И сама пошла навстречу, в гостиную, чтобы новость, быть может, неприятная, не привела опять мужа в возбуждение.

Директор со всем возможным почтением сообщал, что объявленную на сегодняшний вечер «Итальянку в Алжире» он вынужден заменить, ибо по желанию прибывшей вчера герцогини Немурской, мечтающей послушать г-жу Мэнвилль в «Семирамиде», его королевское величество только что распорядился дать именно эту оперу. Впрочем, если семейные обстоятельства глубокоуважаемой артистки не позволяют, он, директор, готов принять ее отказ и даже самолично извиниться за нее перед герцогиней.
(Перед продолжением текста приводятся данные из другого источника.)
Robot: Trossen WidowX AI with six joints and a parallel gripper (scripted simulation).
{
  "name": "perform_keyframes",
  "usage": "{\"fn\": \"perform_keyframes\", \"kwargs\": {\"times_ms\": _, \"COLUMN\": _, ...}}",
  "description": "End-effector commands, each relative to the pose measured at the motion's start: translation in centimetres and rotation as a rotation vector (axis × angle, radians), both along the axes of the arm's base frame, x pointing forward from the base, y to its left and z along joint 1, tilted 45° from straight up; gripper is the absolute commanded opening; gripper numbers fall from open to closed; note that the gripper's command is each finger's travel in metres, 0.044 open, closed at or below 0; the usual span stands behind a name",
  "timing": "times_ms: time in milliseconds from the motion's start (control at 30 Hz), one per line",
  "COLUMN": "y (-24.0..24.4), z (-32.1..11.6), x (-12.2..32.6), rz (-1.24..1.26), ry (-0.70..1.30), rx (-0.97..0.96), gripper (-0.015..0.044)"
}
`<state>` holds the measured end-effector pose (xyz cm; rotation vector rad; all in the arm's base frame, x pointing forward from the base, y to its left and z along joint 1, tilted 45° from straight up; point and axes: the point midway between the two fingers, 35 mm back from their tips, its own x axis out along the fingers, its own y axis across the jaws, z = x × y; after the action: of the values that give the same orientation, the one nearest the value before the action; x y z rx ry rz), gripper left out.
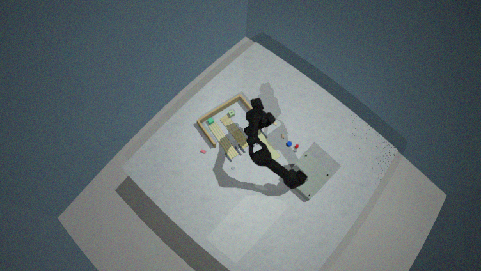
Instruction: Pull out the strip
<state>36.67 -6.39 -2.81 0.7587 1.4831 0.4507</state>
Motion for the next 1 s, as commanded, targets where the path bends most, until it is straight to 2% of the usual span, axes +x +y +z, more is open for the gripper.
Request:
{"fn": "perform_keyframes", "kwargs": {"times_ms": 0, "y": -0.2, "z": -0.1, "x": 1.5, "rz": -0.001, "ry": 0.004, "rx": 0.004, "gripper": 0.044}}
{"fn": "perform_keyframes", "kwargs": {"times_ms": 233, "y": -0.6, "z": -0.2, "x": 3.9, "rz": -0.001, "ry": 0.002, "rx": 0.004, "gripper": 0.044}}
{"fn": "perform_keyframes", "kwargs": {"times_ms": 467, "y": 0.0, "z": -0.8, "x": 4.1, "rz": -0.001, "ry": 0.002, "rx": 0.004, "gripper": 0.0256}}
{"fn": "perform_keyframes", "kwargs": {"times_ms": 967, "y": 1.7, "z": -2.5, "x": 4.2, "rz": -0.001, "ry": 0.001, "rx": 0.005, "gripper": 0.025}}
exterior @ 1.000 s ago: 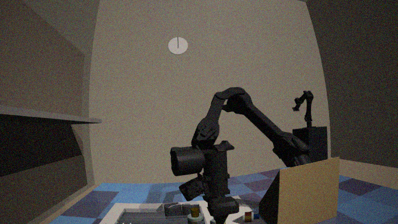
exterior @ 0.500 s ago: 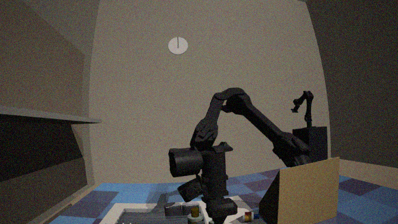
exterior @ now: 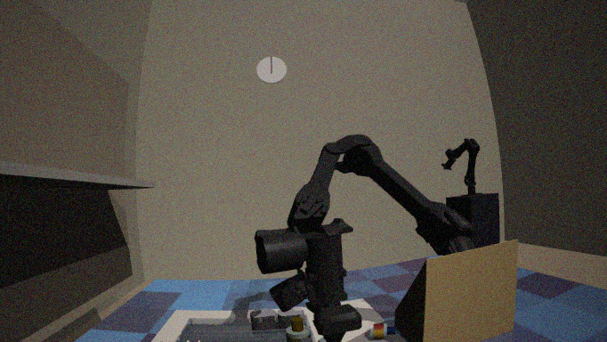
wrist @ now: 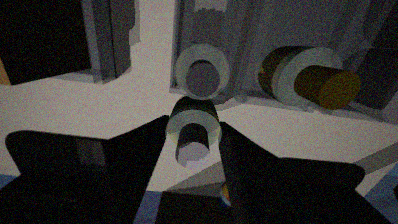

О, добрый, уступчивый директор! Какой он сразу стал великодушный. Еще бы: Семирамида – как раз та роль, в которой чаровала Жозефина публику, и выступи она в ней после «Зельмиры», пальма первенства легко могла быть вырвана у Каталани. И тогда… боже, как безжалостно это перечеркнуло бы все расчеты юных титанов! В страхе они сами посоветовали Дебуре лучше вообще избавить г-жу Мэнвилль от выступления, которого она сама избегает в этот неудачный для нее день.

Лицо артистки вспыхнуло, губы ее задрожали, сердце бурно забилось.

– Кланяйтесь господину Дебурё, – быстро решившись, сказала она, – и передайте: я согласна петь Семирамиду!

Рассыльный поспешил обратно с этим известием, которое в совершеннейшую ярость привело юных титанов. Этакая дерзость, прямой уже вызов им! Они ей открывают путь к отступлению, а она этим не только не пользуется, но сама переходит в контратаку! Посыльный из-за двери хорошо расслышал, как Жозефина звучным голосом велела своей компаньонке приготовить ей на вечер самую красивую диадему, самое роскошное одеяние.

– Ах так! Значит, бой – не на жизнь, а на смерть!